Tiffany to Tucker It sounds like someone is channeling Marshall McLuhan who argues that "the medium is the message" and despite my general feeling that McLuhan's statement is alliterated hogwash, a playful metaphor at best, thinking of the telegraph in terms of a medium that "is" or at least holds much meaning for the message is useful.

Ting-Fang (Annie), Cheng

Recently the summer Daylight Saving Time ends. Time delays an hour, and people may feel they suddenly gain an hour. Through the huge technological network-- the clocks on the computer desktops or the clocks shown on mobile phones linked to Cingular/ T-Mobile or whatever wireless cell phone services, the time synchronized, and people aware of and admit soon after this time change. It relates to the time back to November 18, 1883 when the standard time zones applied. It was the fast or even synchronizing essence based on the transmission by telegraph that people need to come up with the new consciousness of time by constructing a standard time zone in order to keep up with the changes telegraphic revolution brought about. Time in this way is mechanically rationalized by arithmetic measures and artificial factors, while people would not be that precise if the rapid transmission of information was not possible.

Tiffany to Annie

I too was thinking about the time change and the minor collisions it caused at my place where I work on Sunday as I read this. Standardization despite our general preoccupation with talking about local control these days does have its place. I appreciated the rigor with which the topic of time was addressed. And was so glad to know why the silly ball drops at New Year's!

Marion Duignan

Akio Iida

I found the idea of the telegraph separating communication and transportation to be very interesting. In some way, I did not actually think that communication and transportation to be interchangeable in the past. However, with the introduction of the telegraph, efficiency of delivering a message was accomplished where delivering a message through transportation could not compete. As a result, through the improvement in the transmission of messages, decisions or the movement of society itself, I believe, would increase. Because there is no time wasted in the physical delivery of a message, the time in which to make decisions or have a certain action were significantly decreased.

I am wondering about the first paragraph of the excerpt where he states,

In that instant one may realize that each of these improvements in transportation and communication merely worked a modification on what preceded it.
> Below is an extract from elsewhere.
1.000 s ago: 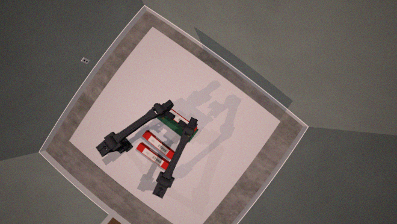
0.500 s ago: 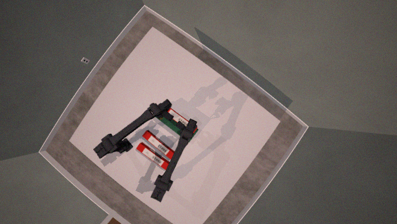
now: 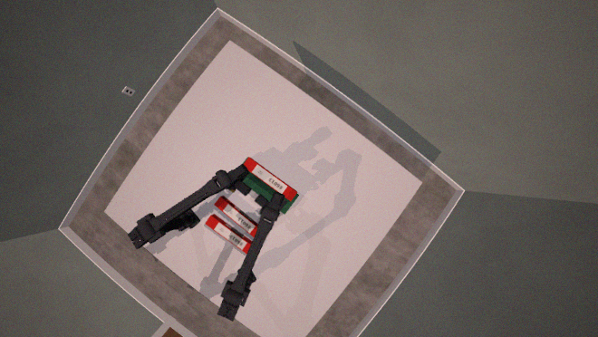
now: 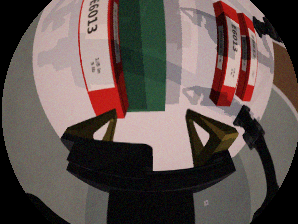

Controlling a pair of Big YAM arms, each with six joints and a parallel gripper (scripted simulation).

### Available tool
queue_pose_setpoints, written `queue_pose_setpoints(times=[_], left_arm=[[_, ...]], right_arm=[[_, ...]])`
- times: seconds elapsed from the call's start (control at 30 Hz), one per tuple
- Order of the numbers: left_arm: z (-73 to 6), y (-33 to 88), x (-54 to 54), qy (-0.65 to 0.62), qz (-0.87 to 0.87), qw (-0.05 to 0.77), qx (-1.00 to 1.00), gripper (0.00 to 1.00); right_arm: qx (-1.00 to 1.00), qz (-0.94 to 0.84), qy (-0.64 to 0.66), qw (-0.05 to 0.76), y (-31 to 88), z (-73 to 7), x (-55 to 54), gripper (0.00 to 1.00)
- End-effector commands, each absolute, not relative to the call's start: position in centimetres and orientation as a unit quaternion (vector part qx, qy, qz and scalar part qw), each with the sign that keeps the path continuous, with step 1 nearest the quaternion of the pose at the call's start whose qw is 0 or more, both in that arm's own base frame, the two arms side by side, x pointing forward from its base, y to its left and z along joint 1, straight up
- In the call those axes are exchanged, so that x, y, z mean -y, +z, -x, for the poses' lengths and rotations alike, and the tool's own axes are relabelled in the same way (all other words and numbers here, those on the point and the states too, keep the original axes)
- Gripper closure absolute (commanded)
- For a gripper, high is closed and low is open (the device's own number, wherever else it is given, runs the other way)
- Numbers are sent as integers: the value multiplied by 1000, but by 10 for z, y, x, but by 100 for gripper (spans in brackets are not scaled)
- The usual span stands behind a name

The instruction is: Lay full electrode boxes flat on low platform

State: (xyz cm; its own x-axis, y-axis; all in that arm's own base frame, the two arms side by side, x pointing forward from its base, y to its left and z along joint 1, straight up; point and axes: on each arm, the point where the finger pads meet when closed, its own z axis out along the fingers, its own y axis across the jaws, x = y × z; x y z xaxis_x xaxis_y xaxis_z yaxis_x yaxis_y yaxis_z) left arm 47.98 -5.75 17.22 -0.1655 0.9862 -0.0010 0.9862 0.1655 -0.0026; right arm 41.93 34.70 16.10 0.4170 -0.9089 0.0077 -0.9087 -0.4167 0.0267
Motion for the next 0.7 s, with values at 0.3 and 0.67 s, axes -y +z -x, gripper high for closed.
queue_pose_setpoints(times=[0.3,0.67], left_arm=[[-419,180,73,-12,644,-21,764,0],[-347,168,84,-9,645,-18,764,0]], right_arm=[[543,-839,5,-25,184,-362,-330,0],[543,-839,4,-24,171,-296,-300,0]])
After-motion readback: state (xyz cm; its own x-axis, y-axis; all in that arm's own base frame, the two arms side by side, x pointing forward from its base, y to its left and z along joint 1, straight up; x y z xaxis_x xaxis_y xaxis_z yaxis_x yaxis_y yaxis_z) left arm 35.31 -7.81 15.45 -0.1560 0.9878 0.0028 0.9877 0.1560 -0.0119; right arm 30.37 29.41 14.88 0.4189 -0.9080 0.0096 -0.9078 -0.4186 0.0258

He goes on further to say that the "telegraph twisted and altered but did not displace the patterns of connection formed by natural geography." I feel that through the invention of the telgraph, natural geography no longer acted as an obstacle that hinders the efficiency in which messages can be delievered. What effect did natural geography still have on the telegraph?

Tiffany

In a wonderful turn of events, I find myself just shaking my head and nodding as I read Carey. I think, yes, this is plausible, and, yes, it makes sense to look at the telegraph in these ways. I appreciate that we have a balanced perspective here that looks at a broad historical context for looking at technological development. When he reminds us of the common experience of driving on the interstate and being reminded "that the highway is paralleled by a river, a canal, a railroad track, or telegraph and telephone wires," the plethora of historical referents all come to mind simultaneosly and I begin to be able to map on a context for the history of communication.

Valerio Borgianelli Spina

Rachel Eisenberg

Aitak Ajangzad

The oral communication, advent of alphabets, advent of printing, and now the advent of telegraph, all different means that gradually developed and stretched the expanse of human communication, affecting and altering their culture, economy and religion. The most distinguishing change that telegraph brought along was the separation of communication from transportation. By then communication could take place faster than transportation. The whole new pace and breadth of communication gave it a new image and a different way in which communication was thought about which eventually set the ground for all the future social alterations.